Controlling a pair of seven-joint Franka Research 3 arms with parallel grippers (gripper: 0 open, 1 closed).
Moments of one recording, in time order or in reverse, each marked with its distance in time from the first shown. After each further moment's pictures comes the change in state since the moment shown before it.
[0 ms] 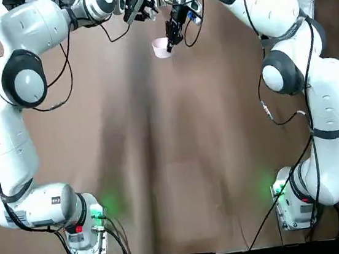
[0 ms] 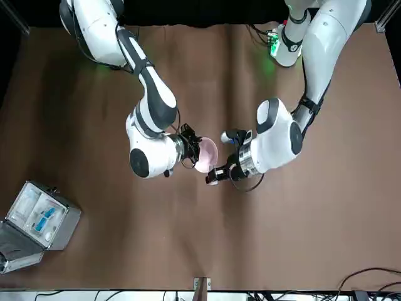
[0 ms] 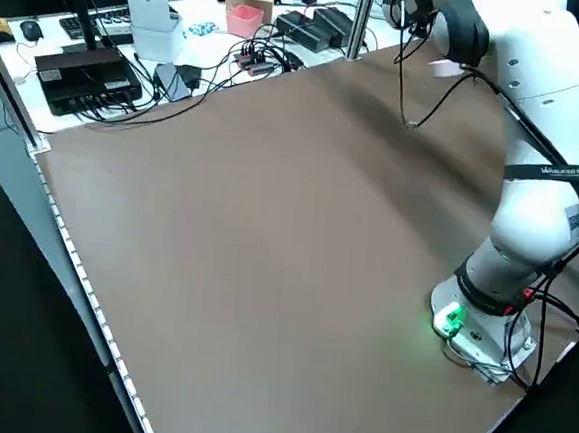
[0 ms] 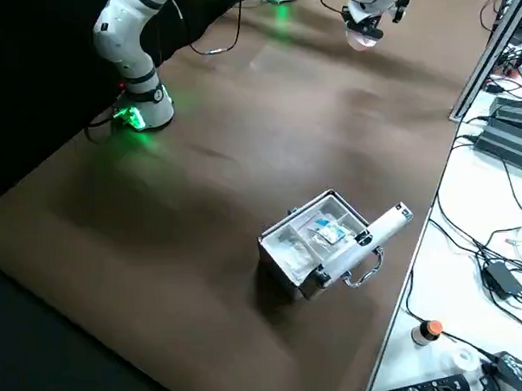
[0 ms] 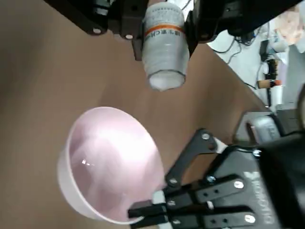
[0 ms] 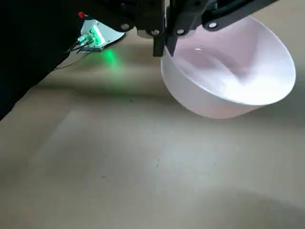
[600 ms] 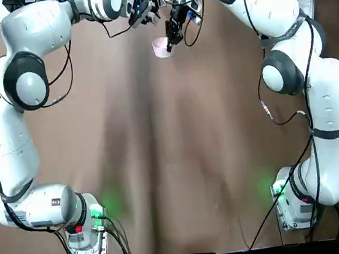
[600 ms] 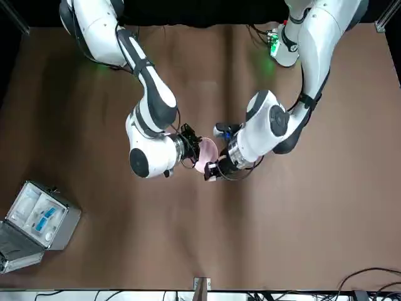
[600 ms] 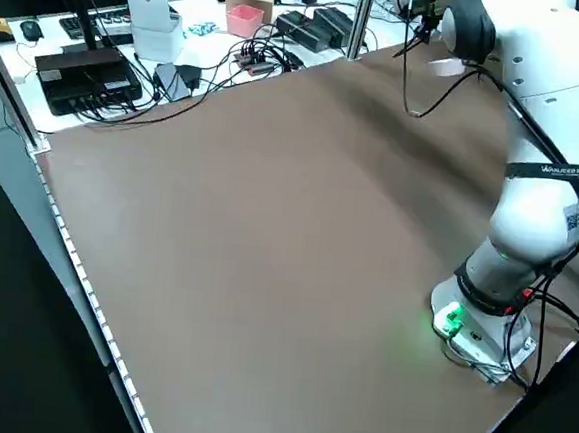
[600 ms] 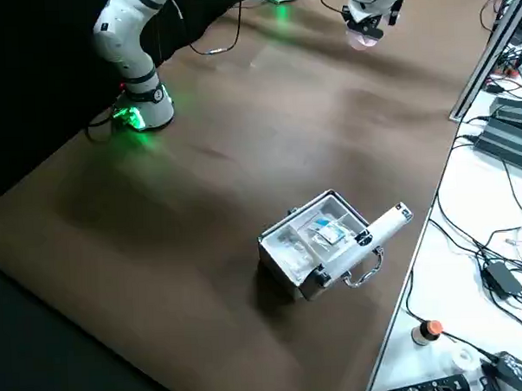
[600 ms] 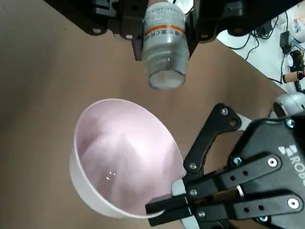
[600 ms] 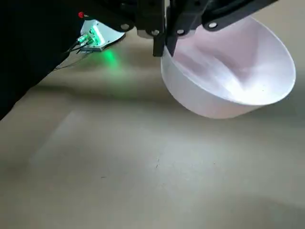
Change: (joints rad) left arm -0.049 -0.017 0.000 -0.013 0.248 0.001 -0.156; right arm 0.000 0.000 0.000 0.002 0.000 0.000 0.000
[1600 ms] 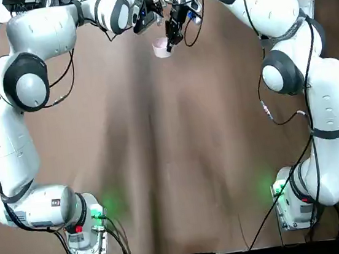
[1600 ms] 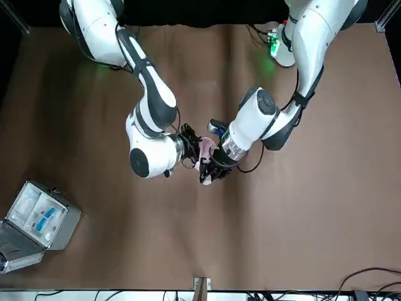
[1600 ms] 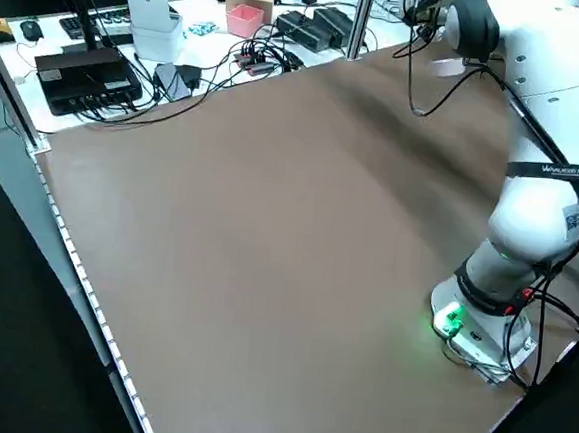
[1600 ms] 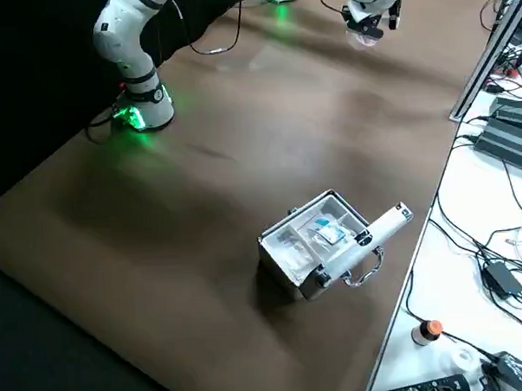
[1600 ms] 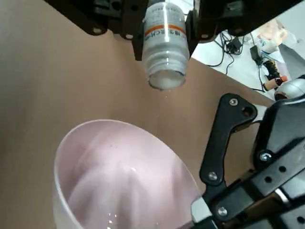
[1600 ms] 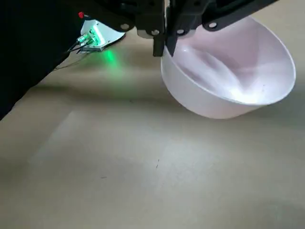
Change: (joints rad) left arm -0.011 -0.011 0.001 -0.108 0.193 0.257 -0.010; right arm 0.000 0.000 0.000 0.000 0.000 0.000 0.000
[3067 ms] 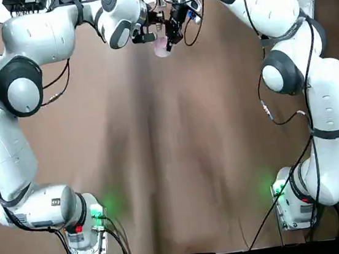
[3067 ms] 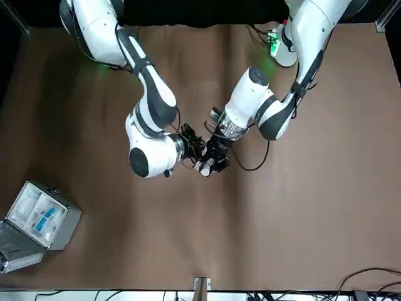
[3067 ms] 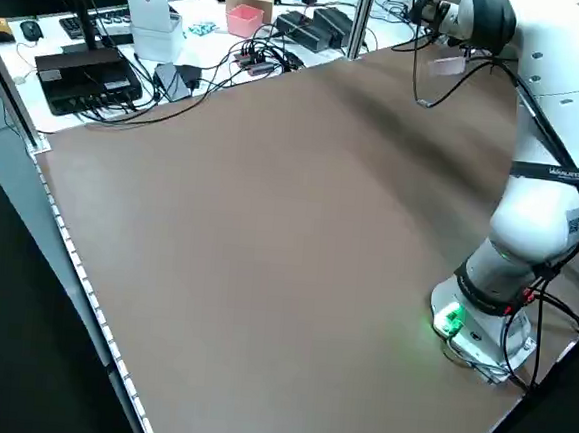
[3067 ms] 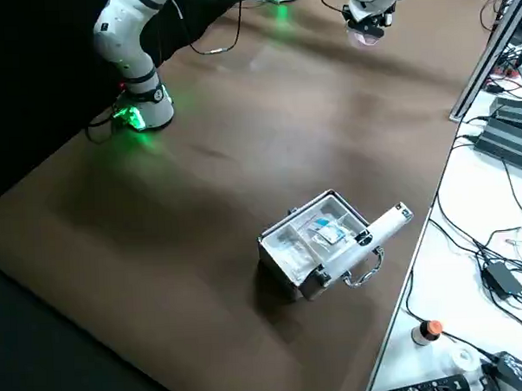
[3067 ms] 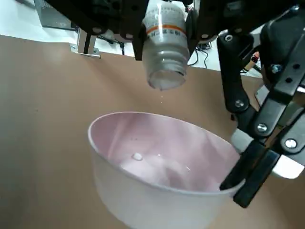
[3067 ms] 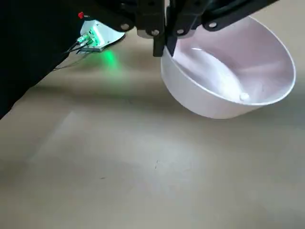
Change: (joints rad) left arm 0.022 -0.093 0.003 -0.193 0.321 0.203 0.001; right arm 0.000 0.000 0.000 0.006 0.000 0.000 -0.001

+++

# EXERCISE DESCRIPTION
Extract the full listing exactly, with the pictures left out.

# EXERCISE RESPONSE
Controlling a pair of seven-joint Franka Research 3 arms with parallel grippers (gripper: 0 open, 1 closed).
Moments of one recording, in time order or in reverse, each marked with its distance in time from the first shown. After each further moment's pictures comes the change in state since the moment shown before it.
[0 ms] 
[0 ms] 
[0 ms] 
[0 ms] 
[0 ms] 
[0 ms] 
[600 ms] 
[600 ms] 
[600 ms] 
[600 ms] 
[600 ms] 
[600 ms] 
Change: (joints rad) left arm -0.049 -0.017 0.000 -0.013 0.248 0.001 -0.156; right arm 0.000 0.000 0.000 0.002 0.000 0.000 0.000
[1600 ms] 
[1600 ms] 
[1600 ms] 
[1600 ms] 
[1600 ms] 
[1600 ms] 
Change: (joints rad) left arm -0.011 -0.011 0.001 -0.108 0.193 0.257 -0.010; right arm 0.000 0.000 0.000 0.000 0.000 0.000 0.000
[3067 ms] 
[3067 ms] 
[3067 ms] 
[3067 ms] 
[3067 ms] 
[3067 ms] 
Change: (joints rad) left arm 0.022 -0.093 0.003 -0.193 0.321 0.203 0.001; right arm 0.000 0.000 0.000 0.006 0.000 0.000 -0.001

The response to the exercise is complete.